Hans Nielsen

No. 6
- Position: Kicker

Personal information
- Born: November 18, 1952 (age 73) Vejle, Denmark
- Listed height: 5 ft 11 in (1.80 m)
- Listed weight: 165 lb (75 kg)

Career information
- High school: Manistee (Manistee, Michigan, U.S.)
- College: Michigan State
- NFL draft: 1978: undrafted

Career history
- Atlanta Falcons (1978)*; Philadelphia Eagles (1979)*; Chicago Bears (1981);
- * Offseason and/or practice squad member only

Awards and highlights
- First-team All-Big Ten (1977);

Career NFL statistics
- Field goals made: 0
- Field goal attempts: 2
- Extra points made: 8
- Extra points attempted: 8
- Stats at Pro Football Reference

= Hans Nielsen (American football) =

Danish gridiron football player (born 1952)

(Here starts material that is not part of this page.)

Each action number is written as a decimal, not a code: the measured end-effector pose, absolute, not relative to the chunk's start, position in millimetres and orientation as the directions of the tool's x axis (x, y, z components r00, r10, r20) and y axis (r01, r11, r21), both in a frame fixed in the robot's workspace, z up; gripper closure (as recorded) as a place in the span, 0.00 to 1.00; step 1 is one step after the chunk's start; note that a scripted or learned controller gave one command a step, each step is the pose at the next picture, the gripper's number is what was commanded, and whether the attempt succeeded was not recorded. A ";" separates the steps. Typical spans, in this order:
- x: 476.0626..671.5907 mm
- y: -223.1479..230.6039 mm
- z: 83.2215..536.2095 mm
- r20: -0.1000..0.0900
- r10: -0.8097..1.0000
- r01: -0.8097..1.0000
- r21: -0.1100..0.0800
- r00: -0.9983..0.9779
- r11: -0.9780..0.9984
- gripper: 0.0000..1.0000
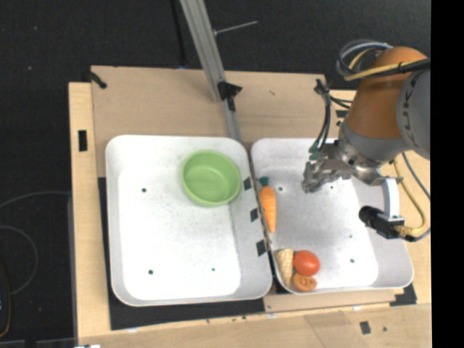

Hans Jorgen Nielsen (born November 18, 1952) is a former American football kicker who played for the Chicago Bears in the National Football League (NFL). He played college football at Michigan State University.

== College career ==
Nielsen played college football at Michigan State from 1976 to 1977. In his collegiate career, he made 54-of-57 extra point attempts and 28-of-50 field goal attempts.

== Professional career ==
Nielsen's only season that he played was with the Chicago Bears in 1981. In week 5, his last career game against the Minnesota Vikings, he made all three extra-point attempts but missed a game-tying field goal resulting in a 21–24 loss. He was released after the miss, playing in 3 games with the team. Overall, he made 0-of-2 field goals and 8-of-8 extra-point attempts.

== Personal life ==
Since his football career ended, he now works in the pest control industry. He enjoys being outdoors, gardening, and many sports.